Graphene knock-offs probe ultrafast electronics
In May 22nd Nature News:
“If imitation is the sincerest form of flattery, then graphene is basking in admiration. Several labs are recreating the six-fold geometry of the carbon-based material with a range of building blocks, hoping to match — if not surpass — graphene’s fascinating properties.

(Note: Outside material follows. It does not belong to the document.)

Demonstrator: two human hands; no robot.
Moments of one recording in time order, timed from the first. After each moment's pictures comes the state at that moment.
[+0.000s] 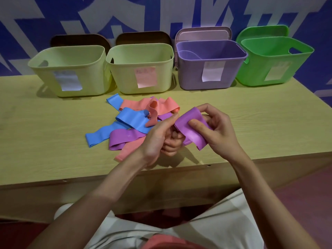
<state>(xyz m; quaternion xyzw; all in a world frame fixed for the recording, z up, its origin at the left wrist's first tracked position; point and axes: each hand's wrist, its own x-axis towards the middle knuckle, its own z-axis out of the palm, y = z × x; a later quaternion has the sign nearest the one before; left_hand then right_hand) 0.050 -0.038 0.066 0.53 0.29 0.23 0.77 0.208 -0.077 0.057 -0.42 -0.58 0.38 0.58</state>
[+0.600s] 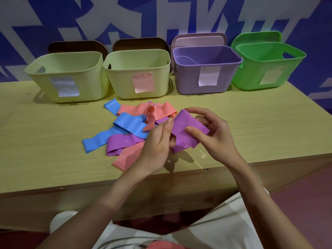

The approaches span a range of length scales, from nanometres to millimetres (see ‘Lattice lookalikes’), and take advantage of a variety of construction techniques, including potassium atoms trapped by laser beams, hexagons etched on a gallium arsenide surface and microwaves pumped into a honeycomb arrangement of ceramic cylinders. The research is mostly motivated by curiosity, and few think that any of the ‘artificial graphenes’ will be used in applications. But the new materials show that hexagonal patterns are worth investigating. ‘It’s clear the physics in electrons in graphene is very attractive,´ says Eros Mariani, a theoretical physicist at the University of Exeter, UK.
´To mimic graphene sounds pretty boring scientifically and a waste of time and resources,’ says Antonio Castro Neto, director of the Graphene Research Centre at the National University of Singapore. ‘The objective of creating these artificial graphene-like lattices is to produce new systems that have properties that graphene does not have.’
For example, he has predicted that etching a honeycomb structure onto a semiconductor such as gallium arsenide could turn it into a topological insulator — a much-sought material that insulates in its interior but conducts superbly well on its surface, where exotic particles called Majorana fermions might emerge. These particles, which have been tentatively observed in one-dimensional nanowires, have a unique ability to encode quantum information by swapping locations with each other (see Nature 483, 132; 2012). Hexagonal gallium arsenide lattices have been made on large scales, but Castro Neto says that current methods of nanolithography should enable researchers to etch them at scales of 20 nanometres or less, fine enough to see the Majoranas.
Although it will be a long time before artificial graphenes can be used in quantum computing, Castro Neto doesn’t rule out a pay-off for them. ‘I am always surprised that people find applications for things I thought would never be useful,’ he says.”